‘Ya İstiklal ve ya ölüm’le kazandık Çanakkale dirilişi: Atatürk’ün askeri dehası

Tarihçi muharrir Turgut Özakman’ın kelamıyla “Çanakkale başarısı, yalnızca bir askerî zafer değil, Türk milletinin dirilişinin başlangıcıdır” Aslında Kurtuluş Savaşımızın öncülü de Çanakkale savaşları oldu ve orada, Atatürk tarihe yani milletin mukadderatına istikamete verdi… Böylelikle Kurtuluş Savaşı’ndaki liderliğinin de temelini attı.
18 Mart Çanakkale Zaferi ve Şehitleri Anma Günü… Türk milletinin emperyalizme diz çökmediği, bağımsızlık için başkaldırdığı ve “Türklerin istilacılara asla boyun eğmeyeceğini” bütün dünyaya gösterdiği savaşın yıl dönümü… Temel olarak İngiltere ve Fransa’yla savaştık… 200 binin üzerinde şehit verdik.
Bu mevzuda derin araştırmalar yapmış, “Diriliş: Çanakkale 1915” ve “Şu Çılgın Türkler” kitabının muharriri Turgut Özakman, bu savaşın tarihî yeriyle birlikte Atatürk’ün orada oynadığı rolün değerini tahlil eden tarihçi bir isim. Anlatımlarını gerçek evraklara, harp raporlarına ve tanıklıklara dayandırdı. Atatürk’ün rolünü abartılı bir kahramanlık öyküsü olarak değil, serinkanlı bir komutanın bilimsel ve insani yaklaşımı çerçevesinde ele aldı.
YALNIZCA ASKERİ ZAFER DEĞİL…
Özakman, Çanakkale muvaffakiyetini yalnızca bir askerî zafer değil, Türk milletinin dirilişinin başlangıcı olarak yorumladı. “Çanakkale’de, üstün kuvvetlere ve ateş gücüne karşı bir avuç Mehmetçik ve başlarında Mustafa Kemal vardı. Orada gösterdiği komutanlık dehası ve kahramanlık olmasaydı, bu destan yazılamazdı.” tespitini yaptı.
KRİTİK ANLARDA LİDERLİK VE KARARLILIK
Özakman, Atatürk’ün 25 Nisan 1915 Arıburnu çıkarması sırasındaki müdahalesini, savaşın dönüm noktası olarak saptadı. Mustafa Kemal Atatürk’ün, buyruk beklemeden inisiyatif alarak 57. Alay’ı cepheye sürmesine dikkat çekti. Askerlerine tarihe geçen “Ben size taarruz emretmiyorum, ölmeyi emrediyorum!” kelamını söylemesini, onun liderlik yüreğini ve sorumluluk şuuru gösterdi. 57. Alay’ın neredeyse tamamının şehit olmasına karşın, Atatürk’ün direnişi sürdürmekteki kararlılığı, Türk ordusunun “ölümüne direnme” ruhunu simgeledi.
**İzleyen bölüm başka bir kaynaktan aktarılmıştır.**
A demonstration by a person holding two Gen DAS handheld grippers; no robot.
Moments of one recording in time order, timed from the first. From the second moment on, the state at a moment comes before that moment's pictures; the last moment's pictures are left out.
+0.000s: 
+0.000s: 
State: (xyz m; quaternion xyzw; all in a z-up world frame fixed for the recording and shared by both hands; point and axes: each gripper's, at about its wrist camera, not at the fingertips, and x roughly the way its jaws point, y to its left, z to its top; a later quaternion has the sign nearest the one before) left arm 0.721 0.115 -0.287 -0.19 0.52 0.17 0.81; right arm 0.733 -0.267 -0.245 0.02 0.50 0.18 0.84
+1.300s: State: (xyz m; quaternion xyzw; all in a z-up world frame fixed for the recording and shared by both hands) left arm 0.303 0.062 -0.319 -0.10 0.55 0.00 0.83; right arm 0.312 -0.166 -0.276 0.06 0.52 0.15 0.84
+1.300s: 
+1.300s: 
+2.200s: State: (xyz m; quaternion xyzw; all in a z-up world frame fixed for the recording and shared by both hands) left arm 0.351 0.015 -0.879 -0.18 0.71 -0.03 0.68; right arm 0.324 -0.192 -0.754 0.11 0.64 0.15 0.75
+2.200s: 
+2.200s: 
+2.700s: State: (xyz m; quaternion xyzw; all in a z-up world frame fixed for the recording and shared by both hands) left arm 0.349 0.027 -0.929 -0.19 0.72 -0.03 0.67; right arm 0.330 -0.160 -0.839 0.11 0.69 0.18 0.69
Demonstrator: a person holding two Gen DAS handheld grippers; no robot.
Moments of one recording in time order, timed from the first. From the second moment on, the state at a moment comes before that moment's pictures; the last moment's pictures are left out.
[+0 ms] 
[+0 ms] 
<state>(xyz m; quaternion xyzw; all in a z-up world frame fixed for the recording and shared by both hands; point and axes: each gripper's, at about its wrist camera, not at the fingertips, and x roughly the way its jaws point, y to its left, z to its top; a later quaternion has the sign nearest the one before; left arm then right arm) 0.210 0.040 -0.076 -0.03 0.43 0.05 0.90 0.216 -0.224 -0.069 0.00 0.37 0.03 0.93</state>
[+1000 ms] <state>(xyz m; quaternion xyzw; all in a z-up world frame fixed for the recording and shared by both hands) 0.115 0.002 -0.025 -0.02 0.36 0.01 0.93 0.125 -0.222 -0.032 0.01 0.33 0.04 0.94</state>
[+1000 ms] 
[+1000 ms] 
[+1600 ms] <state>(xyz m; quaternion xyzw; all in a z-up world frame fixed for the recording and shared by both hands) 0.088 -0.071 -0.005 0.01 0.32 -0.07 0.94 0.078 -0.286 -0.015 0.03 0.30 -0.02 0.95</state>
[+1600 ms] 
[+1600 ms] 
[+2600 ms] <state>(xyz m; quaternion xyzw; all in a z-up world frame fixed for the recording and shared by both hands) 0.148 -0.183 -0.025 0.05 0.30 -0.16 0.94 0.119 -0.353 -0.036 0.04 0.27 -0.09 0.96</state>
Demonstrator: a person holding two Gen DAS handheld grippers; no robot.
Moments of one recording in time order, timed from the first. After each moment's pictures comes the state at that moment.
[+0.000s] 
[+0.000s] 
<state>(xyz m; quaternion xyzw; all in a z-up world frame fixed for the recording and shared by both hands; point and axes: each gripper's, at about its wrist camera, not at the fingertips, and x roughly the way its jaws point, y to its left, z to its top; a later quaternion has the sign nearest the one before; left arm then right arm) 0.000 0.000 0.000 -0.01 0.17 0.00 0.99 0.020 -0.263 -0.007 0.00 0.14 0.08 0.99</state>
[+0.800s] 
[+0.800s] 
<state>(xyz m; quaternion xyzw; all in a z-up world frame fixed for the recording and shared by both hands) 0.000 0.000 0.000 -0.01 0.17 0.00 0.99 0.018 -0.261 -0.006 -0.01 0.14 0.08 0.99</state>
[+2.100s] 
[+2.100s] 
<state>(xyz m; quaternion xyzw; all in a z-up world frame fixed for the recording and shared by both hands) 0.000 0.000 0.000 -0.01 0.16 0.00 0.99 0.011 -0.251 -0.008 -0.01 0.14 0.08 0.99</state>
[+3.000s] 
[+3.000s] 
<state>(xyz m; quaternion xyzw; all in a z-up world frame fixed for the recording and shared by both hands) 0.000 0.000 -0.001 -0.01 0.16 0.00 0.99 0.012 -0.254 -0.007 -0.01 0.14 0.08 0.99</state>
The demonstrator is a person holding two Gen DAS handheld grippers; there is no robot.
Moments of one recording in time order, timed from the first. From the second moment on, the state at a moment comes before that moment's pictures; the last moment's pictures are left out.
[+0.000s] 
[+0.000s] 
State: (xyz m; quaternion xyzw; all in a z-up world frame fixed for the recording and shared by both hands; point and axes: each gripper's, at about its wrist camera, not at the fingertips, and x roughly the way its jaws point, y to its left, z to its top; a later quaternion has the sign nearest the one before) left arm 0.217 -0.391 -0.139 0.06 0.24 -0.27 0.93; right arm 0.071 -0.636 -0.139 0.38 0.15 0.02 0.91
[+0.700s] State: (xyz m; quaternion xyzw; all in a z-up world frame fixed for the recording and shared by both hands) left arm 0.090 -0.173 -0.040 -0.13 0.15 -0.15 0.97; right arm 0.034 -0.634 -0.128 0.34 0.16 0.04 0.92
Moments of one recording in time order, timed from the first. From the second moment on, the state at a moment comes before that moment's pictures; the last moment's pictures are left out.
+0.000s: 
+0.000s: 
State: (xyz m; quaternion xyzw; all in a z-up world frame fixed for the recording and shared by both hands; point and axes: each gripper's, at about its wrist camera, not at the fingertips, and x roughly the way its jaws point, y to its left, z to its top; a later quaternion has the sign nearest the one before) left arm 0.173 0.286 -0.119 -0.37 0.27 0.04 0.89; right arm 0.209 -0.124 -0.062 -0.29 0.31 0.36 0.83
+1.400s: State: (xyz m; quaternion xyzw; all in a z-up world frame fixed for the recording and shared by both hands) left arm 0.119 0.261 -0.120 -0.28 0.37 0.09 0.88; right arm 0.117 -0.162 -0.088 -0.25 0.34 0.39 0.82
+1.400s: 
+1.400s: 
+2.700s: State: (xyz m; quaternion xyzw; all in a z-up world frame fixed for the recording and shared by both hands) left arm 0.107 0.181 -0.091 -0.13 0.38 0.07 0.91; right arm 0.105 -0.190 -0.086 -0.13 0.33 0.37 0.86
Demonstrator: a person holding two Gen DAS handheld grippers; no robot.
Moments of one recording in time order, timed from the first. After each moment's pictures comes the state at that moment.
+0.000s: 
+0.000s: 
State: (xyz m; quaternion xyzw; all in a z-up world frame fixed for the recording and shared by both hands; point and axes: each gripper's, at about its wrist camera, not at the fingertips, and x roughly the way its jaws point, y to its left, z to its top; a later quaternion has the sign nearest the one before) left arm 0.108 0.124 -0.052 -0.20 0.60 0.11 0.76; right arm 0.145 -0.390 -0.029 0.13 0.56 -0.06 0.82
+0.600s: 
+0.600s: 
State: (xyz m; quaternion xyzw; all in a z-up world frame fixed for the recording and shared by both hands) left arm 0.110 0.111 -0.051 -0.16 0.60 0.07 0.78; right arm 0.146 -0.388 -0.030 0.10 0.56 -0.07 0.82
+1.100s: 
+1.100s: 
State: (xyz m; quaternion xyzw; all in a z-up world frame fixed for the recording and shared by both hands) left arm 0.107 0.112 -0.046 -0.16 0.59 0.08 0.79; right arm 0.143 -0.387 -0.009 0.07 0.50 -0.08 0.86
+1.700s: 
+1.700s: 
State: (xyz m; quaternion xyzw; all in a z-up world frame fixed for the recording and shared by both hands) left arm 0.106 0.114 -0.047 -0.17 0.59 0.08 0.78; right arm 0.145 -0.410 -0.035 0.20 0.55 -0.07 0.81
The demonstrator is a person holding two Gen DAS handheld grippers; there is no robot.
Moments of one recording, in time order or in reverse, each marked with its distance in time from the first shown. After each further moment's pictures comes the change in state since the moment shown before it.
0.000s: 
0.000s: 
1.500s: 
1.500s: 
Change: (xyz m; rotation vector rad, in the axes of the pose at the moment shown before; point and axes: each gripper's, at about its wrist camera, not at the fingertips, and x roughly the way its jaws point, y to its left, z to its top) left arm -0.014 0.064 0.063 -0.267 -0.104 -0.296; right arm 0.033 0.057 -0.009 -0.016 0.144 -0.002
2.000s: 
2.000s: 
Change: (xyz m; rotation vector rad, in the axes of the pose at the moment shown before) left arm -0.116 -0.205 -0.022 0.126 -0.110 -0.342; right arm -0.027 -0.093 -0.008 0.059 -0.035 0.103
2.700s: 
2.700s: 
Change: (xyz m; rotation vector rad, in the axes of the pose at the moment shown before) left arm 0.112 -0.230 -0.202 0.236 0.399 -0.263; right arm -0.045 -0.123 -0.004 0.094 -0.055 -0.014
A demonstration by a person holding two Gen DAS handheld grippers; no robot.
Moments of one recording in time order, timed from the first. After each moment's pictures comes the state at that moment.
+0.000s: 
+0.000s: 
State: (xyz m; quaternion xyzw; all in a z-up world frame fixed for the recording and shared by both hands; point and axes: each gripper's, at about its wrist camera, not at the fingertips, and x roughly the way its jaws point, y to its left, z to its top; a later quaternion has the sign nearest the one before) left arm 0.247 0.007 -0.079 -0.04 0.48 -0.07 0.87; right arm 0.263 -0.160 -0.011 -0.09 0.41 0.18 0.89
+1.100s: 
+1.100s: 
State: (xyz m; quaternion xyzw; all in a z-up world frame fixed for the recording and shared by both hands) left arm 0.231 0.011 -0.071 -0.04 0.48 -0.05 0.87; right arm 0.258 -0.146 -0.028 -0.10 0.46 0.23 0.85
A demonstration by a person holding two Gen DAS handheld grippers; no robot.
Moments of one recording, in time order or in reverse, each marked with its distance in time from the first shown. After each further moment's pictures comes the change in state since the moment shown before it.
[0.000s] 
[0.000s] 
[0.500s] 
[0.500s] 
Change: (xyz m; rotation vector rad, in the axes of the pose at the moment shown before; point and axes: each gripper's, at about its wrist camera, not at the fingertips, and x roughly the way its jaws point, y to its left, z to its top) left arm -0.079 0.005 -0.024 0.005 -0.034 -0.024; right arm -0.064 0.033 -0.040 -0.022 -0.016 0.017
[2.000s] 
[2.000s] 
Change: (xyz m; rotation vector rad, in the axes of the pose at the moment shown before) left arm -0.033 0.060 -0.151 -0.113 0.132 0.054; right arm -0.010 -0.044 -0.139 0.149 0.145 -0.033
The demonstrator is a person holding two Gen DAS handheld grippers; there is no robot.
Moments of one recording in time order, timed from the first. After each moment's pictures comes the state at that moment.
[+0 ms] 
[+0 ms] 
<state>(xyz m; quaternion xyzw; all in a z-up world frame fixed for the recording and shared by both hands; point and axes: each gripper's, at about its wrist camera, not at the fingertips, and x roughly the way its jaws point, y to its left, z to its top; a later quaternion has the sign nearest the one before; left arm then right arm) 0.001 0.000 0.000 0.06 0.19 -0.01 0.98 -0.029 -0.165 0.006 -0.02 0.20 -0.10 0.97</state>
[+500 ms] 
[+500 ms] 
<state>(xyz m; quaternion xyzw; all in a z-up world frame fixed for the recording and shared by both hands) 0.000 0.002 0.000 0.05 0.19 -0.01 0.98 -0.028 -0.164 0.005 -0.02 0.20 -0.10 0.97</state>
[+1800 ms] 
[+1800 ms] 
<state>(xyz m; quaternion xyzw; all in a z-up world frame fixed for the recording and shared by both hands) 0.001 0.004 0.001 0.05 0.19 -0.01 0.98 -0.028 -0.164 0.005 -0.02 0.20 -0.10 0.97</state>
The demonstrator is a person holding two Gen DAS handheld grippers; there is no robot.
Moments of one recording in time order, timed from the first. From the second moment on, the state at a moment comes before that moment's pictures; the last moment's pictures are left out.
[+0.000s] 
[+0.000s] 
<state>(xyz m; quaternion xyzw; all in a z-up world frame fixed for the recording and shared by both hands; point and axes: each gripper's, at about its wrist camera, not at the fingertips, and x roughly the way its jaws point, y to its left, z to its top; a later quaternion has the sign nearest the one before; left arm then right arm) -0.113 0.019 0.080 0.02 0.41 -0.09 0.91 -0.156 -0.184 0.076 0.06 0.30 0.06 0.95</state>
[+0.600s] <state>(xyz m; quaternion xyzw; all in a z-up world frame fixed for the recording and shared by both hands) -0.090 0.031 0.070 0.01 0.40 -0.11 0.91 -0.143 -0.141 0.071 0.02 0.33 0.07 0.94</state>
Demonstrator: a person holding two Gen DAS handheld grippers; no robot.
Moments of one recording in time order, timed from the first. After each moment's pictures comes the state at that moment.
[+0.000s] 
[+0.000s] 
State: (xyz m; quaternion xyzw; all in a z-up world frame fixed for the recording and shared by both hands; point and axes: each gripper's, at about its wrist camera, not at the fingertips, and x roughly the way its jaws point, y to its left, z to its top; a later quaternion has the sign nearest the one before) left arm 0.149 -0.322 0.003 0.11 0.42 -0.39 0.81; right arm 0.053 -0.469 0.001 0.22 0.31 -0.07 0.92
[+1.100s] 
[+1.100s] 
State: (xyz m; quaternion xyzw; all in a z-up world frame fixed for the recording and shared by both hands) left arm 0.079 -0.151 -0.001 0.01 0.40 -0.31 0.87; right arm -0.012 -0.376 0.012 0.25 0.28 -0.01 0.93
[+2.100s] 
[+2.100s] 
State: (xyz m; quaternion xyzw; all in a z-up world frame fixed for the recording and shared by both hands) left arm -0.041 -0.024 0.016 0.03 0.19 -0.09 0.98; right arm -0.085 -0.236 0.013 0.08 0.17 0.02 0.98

Bu atılım, İtilaf kuvvetlerinin ilerleyişini durdurdu ve Çanakkale direnişinin ruhunu şekillendirdi.
ASKERÎ DEHA VE STRATEJİK ÖNGÖRÜ
Yazar Özakman, Conkbayırı ve Anafartalar muharebelerinde, Atatürk’ün düşmanın zayıf noktalarını sezme yeteneğini kıymetle vurguladı. Bilhassa 9-10 Ağustos 1915 tarihlerindeki Anafartalar Zaferi’nde, askerlerini gece taarruzu için organize ederek sürpriz bir atak düzenlemesi, onun stratejik zekâsının bir ispatı olarak aktardı.
Turgut Özakman, Atatürk’ün “Savaş alanını bir satranç tahtası üzere okuması” ve risk alabilme cüretini, zaferin anahtarı olarak yorumladı.
ÇANAKKALE VATAN SAVUNMASI VE DEVAMI
Özakman’ın da vurguladığı üzere Çanakkale Savaşı, Türk milletimin emperyalistlere karşı vatan savaşının başlangıcıdır. Kurtuluş Savaşımız da tıpkı düşmana karşı verilmiştir, münasebetiyle bu savaşların devamıdır. Atatürk’ü Çanakkale Savaşı’nda sembol bir asker olarak kahramanlaştı, buradaki önderliği ve başarısı Kurtuluş Savaşı’nın lideri olmasına zemin hazırladı.
Ayrıca, Atatürk’ün 1934’te savaştığımız ülkelerin Çanakkale’de ölen askerlerine hitaben “Onlar, bu topraklarda canlarını verdikten sonra artık bizim evlatlarımız olmuşlardır” sözleri onun insanlık barışına verdiği ehemmiyeti gösterdi.